[Information provided]
..............................

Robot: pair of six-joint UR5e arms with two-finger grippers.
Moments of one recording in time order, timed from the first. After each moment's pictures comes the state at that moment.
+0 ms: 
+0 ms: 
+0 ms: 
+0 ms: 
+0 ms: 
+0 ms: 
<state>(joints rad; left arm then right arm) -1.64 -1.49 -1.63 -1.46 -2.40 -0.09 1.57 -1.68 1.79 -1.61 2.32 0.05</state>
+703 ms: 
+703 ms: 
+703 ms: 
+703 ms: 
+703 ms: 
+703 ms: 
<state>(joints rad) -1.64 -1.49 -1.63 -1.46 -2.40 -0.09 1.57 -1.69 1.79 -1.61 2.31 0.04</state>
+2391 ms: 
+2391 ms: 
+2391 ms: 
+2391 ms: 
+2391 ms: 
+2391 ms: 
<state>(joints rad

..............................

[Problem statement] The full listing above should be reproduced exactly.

[Task answer]
Robot: pair of six-joint UR5e arms with two-finger grippers.
Moments of one recording in time order, timed from the first. After each moment's pictures comes the state at that moment.
+0 ms: 
+0 ms: 
+0 ms: 
+0 ms: 
+0 ms: 
+0 ms: 
<state>(joints rad; left arm then right arm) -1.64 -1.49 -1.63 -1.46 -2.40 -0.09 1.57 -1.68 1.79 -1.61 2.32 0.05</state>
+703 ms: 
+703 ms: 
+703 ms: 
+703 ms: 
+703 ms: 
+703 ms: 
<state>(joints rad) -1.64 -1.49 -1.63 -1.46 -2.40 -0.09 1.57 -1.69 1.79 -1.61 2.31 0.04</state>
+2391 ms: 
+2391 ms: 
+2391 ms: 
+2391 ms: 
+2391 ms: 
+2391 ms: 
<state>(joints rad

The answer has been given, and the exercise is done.